The questionnaires listed the important factors identified as the influencing factors on decision making and satisfaction levels of the clients from various studies referred in the literature survey and captured the respondents perceived importance of the factors viz. a viz. the performance of the bank on each of the factors. The responses were captured in a scale of 1 to 5, 1 representing the very important while 5 representing Not at all important. The weighted average scores of all responses were calculated and the scores on importance were ranked and tabulated.

Sampling method used: This study was conducted in the Greater Accra region of
Ghana. Of the 26 banks currently operating in Ghana, 12 are local banks and 14 are foreign banks. The sample for this study was selected from among bank customers. To get a representative cross-section of the population, six main banks which have extensive branch network were selected for the survey of which a total of 60 questionnaires were distributed equally among the banks.
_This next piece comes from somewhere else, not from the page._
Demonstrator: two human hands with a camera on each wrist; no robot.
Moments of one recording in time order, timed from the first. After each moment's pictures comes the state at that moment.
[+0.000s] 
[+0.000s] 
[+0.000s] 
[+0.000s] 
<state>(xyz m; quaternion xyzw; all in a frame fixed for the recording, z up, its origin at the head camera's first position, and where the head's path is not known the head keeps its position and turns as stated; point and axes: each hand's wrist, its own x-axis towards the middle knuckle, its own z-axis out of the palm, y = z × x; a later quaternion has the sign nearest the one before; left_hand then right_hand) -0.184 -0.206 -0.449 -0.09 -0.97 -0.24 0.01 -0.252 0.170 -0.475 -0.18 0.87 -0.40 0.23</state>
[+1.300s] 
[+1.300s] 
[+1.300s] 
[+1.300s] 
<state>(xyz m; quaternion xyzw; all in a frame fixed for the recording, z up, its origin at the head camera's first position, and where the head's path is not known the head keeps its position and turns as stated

Trained research agents collecting the data assured the respondents of the confidentiality of their responses and their names were not solicited. Ten (10) respondents were chosen at random from each bank to complete the questionnaires then and there at the banks premises, or at their own free time at home.

Within a one-month period, the questionnaires were collected from the respondents in stages from the agents appointed to administer the data collection. A total of 56 were received which accounted for 93.33% return rate. Such response rate was considered sufficient for statistical reliability and generalisability (Tabachnick and Fidell, 2001) and most satisfactory especially when compared with earlier research works on bank selection decision (Khazeh and Decker, 1992-93; Huu and Karr, 2000; Garrard and Cunningham, 2001). However, after screening only 54 were useable for analysis purposes.